Scan the listing for the word "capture" and report every line that contains it.

- THE DATA -
● ● ● ● ●

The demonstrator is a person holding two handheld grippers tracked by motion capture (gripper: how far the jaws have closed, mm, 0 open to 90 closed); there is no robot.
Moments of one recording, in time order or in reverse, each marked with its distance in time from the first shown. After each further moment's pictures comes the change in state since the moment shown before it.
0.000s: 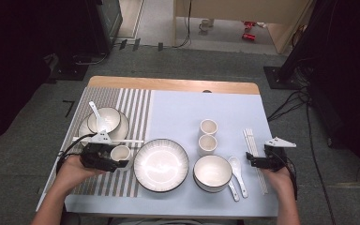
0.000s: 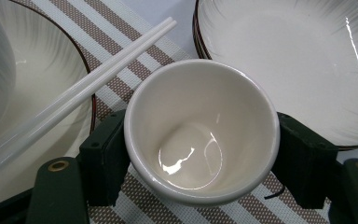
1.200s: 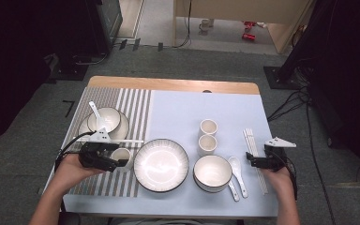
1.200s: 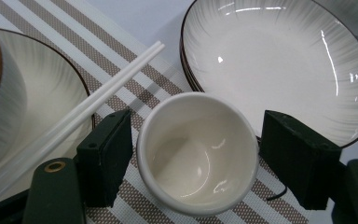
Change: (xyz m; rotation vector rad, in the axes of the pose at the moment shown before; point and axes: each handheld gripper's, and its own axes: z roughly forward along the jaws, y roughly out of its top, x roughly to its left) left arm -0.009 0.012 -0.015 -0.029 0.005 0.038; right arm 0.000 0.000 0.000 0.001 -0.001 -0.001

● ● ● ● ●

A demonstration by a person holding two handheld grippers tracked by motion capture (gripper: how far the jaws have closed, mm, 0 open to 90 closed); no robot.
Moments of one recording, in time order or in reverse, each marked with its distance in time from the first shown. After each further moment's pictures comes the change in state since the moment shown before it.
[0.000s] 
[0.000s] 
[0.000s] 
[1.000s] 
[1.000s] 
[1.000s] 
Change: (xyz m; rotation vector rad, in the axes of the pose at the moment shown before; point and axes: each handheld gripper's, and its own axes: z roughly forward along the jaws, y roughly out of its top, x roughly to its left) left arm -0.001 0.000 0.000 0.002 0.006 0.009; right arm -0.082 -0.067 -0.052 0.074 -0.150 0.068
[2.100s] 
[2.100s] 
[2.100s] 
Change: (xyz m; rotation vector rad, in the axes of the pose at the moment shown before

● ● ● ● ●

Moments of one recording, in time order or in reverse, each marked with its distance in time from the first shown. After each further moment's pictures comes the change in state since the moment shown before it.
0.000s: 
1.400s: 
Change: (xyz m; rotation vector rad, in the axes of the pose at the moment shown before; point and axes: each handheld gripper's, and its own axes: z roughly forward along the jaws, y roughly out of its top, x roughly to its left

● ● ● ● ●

- SOLVED EXERCISE -
The demonstrator is a person holding two handheld grippers tracked by motion capture (gripper: how far the jaws have closed, mm, 0 open to 90 closed); there is no robot.
A demonstration by a person holding two handheld grippers tracked by motion capture (gripper: how far the jaws have closed, mm, 0 open to 90 closed); no robot.

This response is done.